# What to check for when buying an a6/s4?



## runvdub (Mar 23, 2011)

Im in the market for an a6 or s4 with a 2.7t motor

what should i check for between the two with both tiptronic and 6speed

Ive been checking brakes and rear drivetrain. Also been looking under the engine for oil and this is one picture. What does this mean? 
No cover on bottom side








Did have a cover on bottom side


----------



## barrishautomotive (Nov 11, 2011)

Your oil leaks are probably bad cam chanin tensioner seals or cam plugs. Common issue on these cars. I own an A6 with the Tiptronic. I like it, but most people will tell you the transmission is trouble.
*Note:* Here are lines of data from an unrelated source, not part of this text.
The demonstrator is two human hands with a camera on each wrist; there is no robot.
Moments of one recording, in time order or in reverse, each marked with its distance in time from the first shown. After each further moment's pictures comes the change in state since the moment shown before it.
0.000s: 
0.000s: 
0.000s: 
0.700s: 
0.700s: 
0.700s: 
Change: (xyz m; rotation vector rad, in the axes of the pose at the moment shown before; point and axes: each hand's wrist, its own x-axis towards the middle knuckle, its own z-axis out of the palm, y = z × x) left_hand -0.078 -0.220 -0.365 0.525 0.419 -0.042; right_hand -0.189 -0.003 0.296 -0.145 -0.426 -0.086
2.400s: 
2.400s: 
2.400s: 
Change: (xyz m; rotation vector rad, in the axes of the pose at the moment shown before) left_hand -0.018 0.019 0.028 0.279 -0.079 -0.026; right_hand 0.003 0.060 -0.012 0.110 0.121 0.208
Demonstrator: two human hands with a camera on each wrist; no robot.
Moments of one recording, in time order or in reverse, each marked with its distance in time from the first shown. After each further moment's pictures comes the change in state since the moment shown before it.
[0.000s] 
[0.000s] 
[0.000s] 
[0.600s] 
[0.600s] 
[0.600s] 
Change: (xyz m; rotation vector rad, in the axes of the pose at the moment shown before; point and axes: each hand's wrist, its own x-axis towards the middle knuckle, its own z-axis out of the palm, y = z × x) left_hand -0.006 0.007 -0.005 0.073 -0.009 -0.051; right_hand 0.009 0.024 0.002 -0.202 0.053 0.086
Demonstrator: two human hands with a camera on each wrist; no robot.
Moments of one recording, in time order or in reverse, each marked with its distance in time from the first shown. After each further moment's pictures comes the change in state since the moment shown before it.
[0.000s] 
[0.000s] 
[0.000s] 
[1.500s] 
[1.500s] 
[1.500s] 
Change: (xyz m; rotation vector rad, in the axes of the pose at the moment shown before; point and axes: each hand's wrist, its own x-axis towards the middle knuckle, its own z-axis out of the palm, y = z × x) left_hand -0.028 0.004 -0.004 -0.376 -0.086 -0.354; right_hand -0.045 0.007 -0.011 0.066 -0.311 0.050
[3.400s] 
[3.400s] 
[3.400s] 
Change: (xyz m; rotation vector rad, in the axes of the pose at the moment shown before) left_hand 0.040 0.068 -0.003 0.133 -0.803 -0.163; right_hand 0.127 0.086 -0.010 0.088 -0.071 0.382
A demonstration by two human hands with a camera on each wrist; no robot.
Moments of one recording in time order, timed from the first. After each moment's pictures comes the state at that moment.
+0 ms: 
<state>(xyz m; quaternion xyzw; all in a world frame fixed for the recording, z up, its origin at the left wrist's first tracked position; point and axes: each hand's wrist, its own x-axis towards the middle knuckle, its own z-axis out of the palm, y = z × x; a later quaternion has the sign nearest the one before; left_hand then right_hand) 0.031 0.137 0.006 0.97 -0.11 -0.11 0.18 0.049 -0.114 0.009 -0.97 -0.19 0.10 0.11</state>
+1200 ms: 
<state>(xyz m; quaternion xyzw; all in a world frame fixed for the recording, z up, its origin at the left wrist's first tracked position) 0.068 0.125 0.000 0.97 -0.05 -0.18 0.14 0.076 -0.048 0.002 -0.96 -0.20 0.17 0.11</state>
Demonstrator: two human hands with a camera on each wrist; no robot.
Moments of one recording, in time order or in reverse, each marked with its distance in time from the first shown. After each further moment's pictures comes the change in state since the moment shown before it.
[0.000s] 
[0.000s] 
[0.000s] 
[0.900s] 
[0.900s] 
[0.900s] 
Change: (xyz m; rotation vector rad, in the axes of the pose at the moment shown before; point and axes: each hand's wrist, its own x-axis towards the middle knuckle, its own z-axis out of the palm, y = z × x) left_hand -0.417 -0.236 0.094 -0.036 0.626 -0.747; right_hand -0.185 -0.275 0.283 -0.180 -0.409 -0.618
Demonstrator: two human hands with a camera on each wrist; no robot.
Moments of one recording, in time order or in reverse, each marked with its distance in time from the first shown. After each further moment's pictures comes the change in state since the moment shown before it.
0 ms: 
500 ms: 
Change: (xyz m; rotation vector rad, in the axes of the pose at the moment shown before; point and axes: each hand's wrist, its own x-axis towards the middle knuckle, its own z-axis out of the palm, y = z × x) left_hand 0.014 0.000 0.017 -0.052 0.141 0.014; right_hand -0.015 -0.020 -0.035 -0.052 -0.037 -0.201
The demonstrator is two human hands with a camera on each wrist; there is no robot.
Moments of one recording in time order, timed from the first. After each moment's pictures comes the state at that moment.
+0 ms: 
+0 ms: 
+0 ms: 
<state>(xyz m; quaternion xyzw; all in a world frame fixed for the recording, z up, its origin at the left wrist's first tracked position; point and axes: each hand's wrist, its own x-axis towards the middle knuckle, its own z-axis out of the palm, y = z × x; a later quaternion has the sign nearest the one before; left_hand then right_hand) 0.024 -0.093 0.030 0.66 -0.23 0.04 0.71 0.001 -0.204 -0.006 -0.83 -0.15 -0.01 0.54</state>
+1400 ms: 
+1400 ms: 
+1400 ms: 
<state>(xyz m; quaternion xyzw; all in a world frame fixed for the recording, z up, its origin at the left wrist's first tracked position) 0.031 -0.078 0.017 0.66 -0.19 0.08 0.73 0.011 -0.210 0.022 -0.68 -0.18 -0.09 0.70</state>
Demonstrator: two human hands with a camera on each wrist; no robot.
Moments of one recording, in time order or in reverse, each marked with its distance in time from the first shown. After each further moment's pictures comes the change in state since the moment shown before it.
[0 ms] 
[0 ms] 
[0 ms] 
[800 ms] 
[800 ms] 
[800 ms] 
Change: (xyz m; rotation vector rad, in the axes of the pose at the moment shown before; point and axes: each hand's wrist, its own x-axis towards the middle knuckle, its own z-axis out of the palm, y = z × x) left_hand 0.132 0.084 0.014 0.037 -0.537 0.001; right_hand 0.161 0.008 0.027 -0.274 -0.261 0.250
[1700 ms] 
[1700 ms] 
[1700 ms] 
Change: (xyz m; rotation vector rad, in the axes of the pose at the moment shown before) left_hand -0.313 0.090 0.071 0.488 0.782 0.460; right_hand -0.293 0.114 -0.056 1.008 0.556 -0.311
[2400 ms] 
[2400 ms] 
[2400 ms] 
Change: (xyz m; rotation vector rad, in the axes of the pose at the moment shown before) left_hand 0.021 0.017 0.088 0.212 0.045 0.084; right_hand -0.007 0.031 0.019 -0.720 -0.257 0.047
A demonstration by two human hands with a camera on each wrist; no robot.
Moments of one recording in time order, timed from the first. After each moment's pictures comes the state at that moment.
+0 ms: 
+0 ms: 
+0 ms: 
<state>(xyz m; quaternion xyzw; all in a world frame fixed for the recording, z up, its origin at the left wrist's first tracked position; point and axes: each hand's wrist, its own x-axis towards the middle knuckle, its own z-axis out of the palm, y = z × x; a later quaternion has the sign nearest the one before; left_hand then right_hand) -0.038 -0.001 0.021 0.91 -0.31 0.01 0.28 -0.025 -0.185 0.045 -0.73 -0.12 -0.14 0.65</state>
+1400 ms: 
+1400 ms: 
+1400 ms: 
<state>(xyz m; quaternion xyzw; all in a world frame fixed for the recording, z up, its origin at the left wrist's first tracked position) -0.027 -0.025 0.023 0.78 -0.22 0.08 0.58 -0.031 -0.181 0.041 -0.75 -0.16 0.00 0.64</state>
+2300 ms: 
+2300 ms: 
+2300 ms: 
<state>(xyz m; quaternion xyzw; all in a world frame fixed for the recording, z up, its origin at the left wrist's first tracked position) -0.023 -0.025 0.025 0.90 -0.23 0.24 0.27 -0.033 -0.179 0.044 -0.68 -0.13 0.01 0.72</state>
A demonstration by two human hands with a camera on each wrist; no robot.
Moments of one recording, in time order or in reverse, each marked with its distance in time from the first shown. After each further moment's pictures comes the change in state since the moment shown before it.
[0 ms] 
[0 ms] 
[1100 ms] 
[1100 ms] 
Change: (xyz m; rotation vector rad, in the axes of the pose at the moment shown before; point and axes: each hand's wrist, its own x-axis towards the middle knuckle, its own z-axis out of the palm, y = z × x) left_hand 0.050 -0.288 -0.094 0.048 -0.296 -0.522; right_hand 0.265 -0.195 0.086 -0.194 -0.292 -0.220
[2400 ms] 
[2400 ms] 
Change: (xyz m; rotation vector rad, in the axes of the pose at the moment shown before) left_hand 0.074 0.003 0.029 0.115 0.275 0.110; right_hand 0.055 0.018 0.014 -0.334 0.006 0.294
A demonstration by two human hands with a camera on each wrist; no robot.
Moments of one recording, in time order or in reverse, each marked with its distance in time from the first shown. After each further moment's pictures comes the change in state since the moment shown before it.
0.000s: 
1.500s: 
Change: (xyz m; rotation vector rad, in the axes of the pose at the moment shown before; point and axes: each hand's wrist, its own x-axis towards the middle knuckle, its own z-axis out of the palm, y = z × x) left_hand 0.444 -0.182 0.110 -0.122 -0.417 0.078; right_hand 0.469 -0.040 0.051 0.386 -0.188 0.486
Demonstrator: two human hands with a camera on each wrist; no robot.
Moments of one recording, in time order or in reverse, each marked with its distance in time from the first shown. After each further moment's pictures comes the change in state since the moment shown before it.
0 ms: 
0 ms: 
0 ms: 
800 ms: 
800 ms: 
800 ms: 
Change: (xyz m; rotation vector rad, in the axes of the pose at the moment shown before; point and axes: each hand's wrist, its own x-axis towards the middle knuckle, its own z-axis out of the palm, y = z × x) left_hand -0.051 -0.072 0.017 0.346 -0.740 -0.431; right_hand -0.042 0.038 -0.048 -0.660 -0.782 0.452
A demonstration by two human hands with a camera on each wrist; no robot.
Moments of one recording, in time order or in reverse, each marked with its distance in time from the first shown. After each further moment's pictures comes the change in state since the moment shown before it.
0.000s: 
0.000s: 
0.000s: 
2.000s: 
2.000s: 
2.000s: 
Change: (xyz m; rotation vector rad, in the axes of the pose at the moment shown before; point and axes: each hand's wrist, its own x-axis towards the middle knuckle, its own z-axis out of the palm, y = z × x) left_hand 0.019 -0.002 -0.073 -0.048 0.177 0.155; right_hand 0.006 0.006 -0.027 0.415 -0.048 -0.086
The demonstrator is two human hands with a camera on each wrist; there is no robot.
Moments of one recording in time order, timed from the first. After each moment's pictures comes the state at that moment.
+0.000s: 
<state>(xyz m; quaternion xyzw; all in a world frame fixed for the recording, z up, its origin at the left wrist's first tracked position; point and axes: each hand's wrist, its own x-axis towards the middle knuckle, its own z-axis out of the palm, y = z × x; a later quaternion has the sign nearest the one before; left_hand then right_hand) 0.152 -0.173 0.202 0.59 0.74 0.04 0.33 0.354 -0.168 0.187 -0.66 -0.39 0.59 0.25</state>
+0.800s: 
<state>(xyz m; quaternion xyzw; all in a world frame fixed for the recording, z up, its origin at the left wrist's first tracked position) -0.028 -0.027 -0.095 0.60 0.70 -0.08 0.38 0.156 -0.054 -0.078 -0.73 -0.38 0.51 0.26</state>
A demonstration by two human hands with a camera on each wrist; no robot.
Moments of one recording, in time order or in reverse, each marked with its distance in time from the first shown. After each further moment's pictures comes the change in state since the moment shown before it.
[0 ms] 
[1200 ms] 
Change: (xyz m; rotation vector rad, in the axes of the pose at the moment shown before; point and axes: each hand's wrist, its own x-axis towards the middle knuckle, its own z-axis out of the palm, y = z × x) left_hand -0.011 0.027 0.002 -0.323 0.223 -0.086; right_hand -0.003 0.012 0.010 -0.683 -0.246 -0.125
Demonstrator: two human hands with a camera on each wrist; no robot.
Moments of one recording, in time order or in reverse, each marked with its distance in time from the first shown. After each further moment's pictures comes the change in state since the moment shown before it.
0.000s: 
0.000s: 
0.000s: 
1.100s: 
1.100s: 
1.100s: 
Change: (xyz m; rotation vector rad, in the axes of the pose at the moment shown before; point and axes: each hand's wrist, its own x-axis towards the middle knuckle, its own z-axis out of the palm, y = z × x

In reality, the torque converter is an issue. For simplicity and reliability sake, I would recommend a 6 speed. The tiptronic is not that bad, but the torque converter replacement which will probably be necessary will set you back $2000-3000. They also have issues with the stock throttle body boot, which tends to tear after a while, causing a boost leak. It's an easy fix but it's worth mentioning. Fianlly, there is the issue of the turbos. They will eventually go bad. Keeping clean oil in the car and allowing the car to properly warm up and cool down will help, but eventually they will have to be replaced. The parts are expensive, but the labor is worse since the engine has to come out. Bottom line... These can be amazing cars to drive if they're well maintained and running properly, but they are VERY expensive to keep in top condition. Don't buy one unless you can reasonably afford $1,000-$3,000 per year in maintenance and repairs. This year I've spent almost $5,000, but that includes the torque converter.


----------



## runvdub (Mar 23, 2011)

Wow, thats a hefty list. Im not surprised about them needing the maintenence and agree with the fact that i want something with great history. Only two for sale here within decent driving distance but the first 6-speed wasnt looking to good on the underside. Hopefully #2 holds up if i dont buy an s60R first


----------